Only an exact, complete copy of the listing will serve as the answer.

# DATA FOR THIS TASK
* * * *

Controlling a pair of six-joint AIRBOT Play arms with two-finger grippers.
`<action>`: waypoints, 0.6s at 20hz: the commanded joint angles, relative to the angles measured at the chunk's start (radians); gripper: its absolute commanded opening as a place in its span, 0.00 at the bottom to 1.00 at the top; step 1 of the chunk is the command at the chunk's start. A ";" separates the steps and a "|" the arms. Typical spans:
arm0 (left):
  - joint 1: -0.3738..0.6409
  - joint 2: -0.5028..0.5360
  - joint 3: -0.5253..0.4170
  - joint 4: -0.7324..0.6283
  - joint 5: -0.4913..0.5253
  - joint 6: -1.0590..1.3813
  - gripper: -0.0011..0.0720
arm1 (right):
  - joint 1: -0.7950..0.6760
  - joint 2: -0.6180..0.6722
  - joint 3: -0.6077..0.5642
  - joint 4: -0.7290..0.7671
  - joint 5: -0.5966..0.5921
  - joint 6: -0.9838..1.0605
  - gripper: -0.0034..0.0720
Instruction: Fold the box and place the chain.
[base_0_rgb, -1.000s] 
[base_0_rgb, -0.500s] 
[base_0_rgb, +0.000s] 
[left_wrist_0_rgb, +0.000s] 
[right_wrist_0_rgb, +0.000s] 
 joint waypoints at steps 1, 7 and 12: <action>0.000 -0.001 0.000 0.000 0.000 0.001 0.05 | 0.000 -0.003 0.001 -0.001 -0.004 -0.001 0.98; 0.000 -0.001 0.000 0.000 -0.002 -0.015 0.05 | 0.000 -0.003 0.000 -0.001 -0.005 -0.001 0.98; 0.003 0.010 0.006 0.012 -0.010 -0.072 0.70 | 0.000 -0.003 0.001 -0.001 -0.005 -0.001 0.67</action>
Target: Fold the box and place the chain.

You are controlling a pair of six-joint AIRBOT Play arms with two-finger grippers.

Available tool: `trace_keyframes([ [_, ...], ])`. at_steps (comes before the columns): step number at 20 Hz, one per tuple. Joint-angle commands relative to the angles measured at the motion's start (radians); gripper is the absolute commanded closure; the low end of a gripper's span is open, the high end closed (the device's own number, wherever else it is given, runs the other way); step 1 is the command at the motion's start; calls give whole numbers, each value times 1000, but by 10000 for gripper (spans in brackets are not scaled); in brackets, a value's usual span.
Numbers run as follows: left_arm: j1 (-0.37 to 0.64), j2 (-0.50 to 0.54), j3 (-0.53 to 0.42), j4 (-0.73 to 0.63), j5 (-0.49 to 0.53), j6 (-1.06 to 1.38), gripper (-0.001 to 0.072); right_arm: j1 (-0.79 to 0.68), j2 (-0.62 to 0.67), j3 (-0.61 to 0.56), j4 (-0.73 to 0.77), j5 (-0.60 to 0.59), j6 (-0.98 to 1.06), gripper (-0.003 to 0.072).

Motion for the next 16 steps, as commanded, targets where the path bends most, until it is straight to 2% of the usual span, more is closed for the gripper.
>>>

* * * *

# REPLY
Controlling a pair of six-joint AIRBOT Play arms with two-finger grippers.
`<action>`: waypoints, 0.6s at 20hz: the commanded joint angles, relative to the angles measured at the chunk's start (radians); gripper: its absolute commanded opening as a place in its span, 0.00 at the bottom to 1.00 at the top; step 1 of the chunk is the command at the chunk's start. A ";" separates the steps and a "|" the arms. Typical spans:
arm0 (left):
  - joint 1: -0.3738..0.6409
  - joint 2: -0.5028..0.5360
  - joint 3: -0.5253..0.4170
  - joint 4: -0.7324..0.6283
  - joint 5: -0.4913..0.5253
  - joint 6: -1.0590..1.3813
  - gripper: -0.0011..0.0720
arm1 (right):
  - joint 1: -0.7950..0.6760
  - joint 2: -0.6180..0.6722
  - joint 3: -0.6077..0.5642
  - joint 4: -0.7290..0.7671
  - joint 5: -0.5966..0.5921
  - joint 6: -0.9838..1.0605
  - gripper: -0.0034..0.0720
Instruction: Fold the box and place the chain.
[base_0_rgb, -1.000s] 
[base_0_rgb, -0.500s] 
[base_0_rgb, +0.000s] 
[left_wrist_0_rgb, +0.000s] 
[right_wrist_0_rgb, +0.000s] 
 joint waypoints at steps 1, 7 and 12: <action>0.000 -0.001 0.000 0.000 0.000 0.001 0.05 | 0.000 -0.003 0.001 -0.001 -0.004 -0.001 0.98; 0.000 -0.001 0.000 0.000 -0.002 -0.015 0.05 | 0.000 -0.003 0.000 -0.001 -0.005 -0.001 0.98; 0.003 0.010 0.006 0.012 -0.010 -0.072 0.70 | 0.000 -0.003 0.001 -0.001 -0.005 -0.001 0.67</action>
Target: Fold the box and place the chain.

You are controlling a pair of six-joint AIRBOT Play arms with two-finger grippers.

Available tool: `trace_keyframes([ [_, ...], ])`. at_steps (comes before the columns): step number at 20 Hz, one per tuple. Joint-angle commands relative to the angles measured at the motion's start (radians); gripper is the absolute commanded closure; the low end of a gripper's span is open, the high end closed (the device's own number, wherever else it is given, runs the other way); step 1 is the command at the motion's start; calls give whole numbers, each value times 1000, but by 10000 for gripper (spans in brackets are not scaled); in brackets, a value's usual span.
Numbers run as follows: left_arm: j1 (-0.37 to 0.64), j2 (-0.50 to 0.54), j3 (-0.53 to 0.42), j4 (-0.73 to 0.63), j5 (-0.49 to 0.53), j6 (-1.06 to 1.38), gripper (-0.001 to 0.072); right_arm: j1 (-0.79 to 0.68), j2 (-0.62 to 0.67), j3 (-0.61 to 0.56), j4 (-0.73 to 0.77), j5 (-0.60 to 0.59), j6 (-0.98 to 1.06), gripper (-0.003 to 0.072).

Motion for the next 16 steps, as commanded, targets where the path bends most, until it is straight to 2% of the usual span, more is closed for the gripper.
>>>

This response contains the complete answer.